=== Section Start ===

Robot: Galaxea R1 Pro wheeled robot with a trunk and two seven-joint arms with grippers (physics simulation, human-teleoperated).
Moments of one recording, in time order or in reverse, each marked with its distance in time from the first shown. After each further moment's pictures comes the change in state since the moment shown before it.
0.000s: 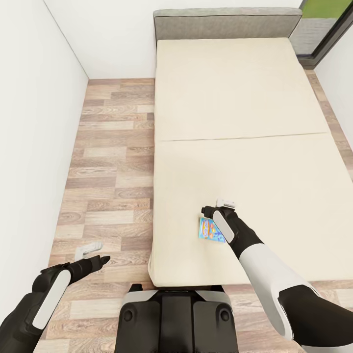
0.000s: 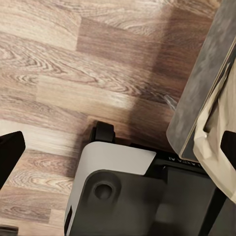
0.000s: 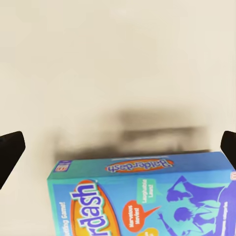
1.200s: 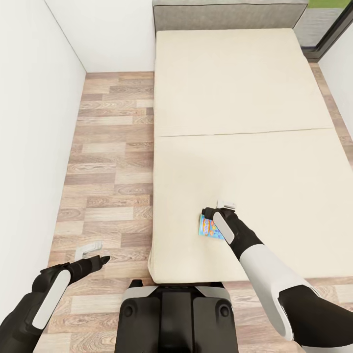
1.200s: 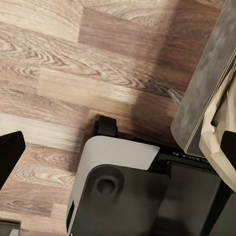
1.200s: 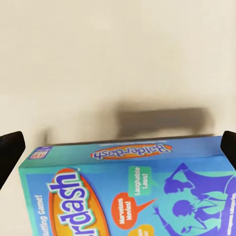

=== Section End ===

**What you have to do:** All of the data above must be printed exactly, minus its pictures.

**Answer to this exercise:**
Robot: Galaxea R1 Pro wheeled robot with a trunk and two seven-joint arms with grippers (physics simulation, human-teleoperated).
Moments of one recording, in time order or in reverse, each marked with its distance in time from the first shown. After each further moment's pictures comes the change in state since the moment shown before it.
0.000s: 
0.000s: 
0.000s: 
1.200s: 
1.200s: 
1.200s: 

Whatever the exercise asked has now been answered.